Reproduce exactly the lines of this material that begin at the line with "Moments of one" and end at the line with "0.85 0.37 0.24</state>", both included. Omit the pictures and everything else.
:::::
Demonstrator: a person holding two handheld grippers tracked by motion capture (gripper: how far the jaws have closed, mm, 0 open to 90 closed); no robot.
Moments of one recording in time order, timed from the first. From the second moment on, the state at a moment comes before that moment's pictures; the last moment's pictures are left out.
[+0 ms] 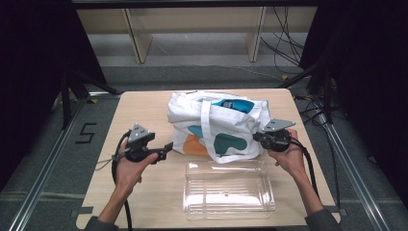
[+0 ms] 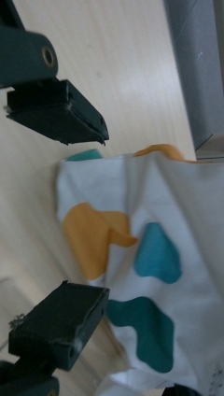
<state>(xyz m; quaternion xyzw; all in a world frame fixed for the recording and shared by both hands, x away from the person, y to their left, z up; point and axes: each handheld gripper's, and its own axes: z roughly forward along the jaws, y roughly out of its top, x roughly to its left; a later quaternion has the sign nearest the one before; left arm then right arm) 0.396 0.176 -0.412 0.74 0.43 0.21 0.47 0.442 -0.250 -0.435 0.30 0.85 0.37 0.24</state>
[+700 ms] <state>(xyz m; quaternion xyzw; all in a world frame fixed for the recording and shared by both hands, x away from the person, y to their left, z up) 0.476 0.145 -0.404 0.81 0.34 0.27 0.40 0.447 -0.250 -0.434 0.31 0.83 0.39 0.24</state>
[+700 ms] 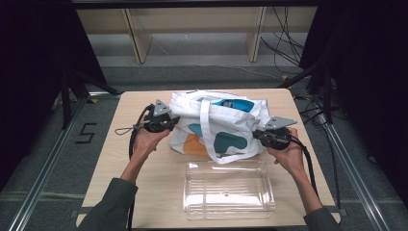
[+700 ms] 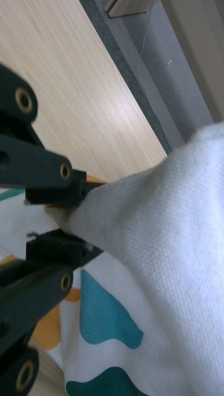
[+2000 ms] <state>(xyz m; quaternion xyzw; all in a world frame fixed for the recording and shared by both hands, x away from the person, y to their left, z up) 0.493 0.141 -0.482 0.83 0.39 0.23 0.32 0.458 -0.240 -0.448 0.31 0.84 0.37 0.27</state>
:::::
* Answer box
Moments of one recording in time order, timed from the first. From the second moment on, the state at a moment comes before that moment's pictures; the last moment's pictures are left out.
[+0 ms] 
[+0 ms] 
<state>(xyz m; quaternion xyzw; all in a world frame fixed for the recording and shared by both hands, x away from the person, y to their left, z up; point and axes: each handheld gripper's, and its own axes: z roughly forward along the jaws, y roughly out of its top, x roughly to its left; a later quaternion has the sign nearest the one before; left arm then right arm) 0.396 0.176 -0.412 0.74 0.43 0.21 0.47 0.442 -0.250 -0.435 0.30 0.85 0.37 0.24</state>

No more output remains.